|Many people will be surprised to find out that Birmingham has more miles of canals to its name than even Venice! |
However, unlike the picturesque canals of the more famous town, Birmingham's canals were for many years an eyesore rather than an attraction.
|Like so many things in Birmingham, this was because of the city's industrial heritage. The canals were built in the height of the industrial revolution and their sole purpose was to transport the huge quantities of goods that were produced in the city.|
In fact, by the late 19th century over 9 million tons of goods travelled along Birmingham's canals each year.
However, once the railways arrived the canals were soon superseded as a means of transportation and as a result the canals gradually fell into disuse. Polluted and untended, they were hardly a tourist attraction.
However, as part of the city of Birmingham's recent rejuvenation, the canals have been cleaned up and extensively restored over the last few years.
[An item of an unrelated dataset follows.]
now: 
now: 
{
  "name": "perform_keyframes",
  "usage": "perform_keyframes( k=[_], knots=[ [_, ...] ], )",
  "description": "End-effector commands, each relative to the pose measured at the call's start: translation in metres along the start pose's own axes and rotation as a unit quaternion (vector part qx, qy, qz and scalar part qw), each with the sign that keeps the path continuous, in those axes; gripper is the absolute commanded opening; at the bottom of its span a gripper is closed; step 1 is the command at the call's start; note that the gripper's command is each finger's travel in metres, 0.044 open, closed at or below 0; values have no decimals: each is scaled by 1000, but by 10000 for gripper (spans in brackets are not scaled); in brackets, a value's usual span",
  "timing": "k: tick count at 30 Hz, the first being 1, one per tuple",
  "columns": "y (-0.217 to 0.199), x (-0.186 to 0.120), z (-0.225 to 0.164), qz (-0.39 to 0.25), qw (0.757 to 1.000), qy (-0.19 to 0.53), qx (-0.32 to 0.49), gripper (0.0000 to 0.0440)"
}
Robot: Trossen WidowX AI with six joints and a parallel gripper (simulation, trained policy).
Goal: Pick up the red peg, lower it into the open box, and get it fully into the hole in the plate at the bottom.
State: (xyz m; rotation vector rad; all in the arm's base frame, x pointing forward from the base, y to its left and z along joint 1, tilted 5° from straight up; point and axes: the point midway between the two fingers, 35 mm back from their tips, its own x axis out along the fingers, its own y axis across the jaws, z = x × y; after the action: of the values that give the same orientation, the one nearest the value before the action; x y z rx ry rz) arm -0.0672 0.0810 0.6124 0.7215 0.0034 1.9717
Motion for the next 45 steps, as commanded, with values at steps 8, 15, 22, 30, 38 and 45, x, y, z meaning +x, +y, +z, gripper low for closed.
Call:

So today Birmingham's canals are a picturesque side to an industrial city and so are now an attraction to tourists. With canalside walks, waterside pubs and pretty canal boats moored along the banks Birmingham's canals are well worth a visit.
In fact the reputation of Birmingham's canals is now so good that in recent years the city has gained the nickname "Venice of the North".
A good place to start a tour of Birmingham's canals is at the Gas Street Basin, which is situated to the south of the International Convention Centre. From here there are some excellent walks along the canal side, or you could opt for a boat trip instead.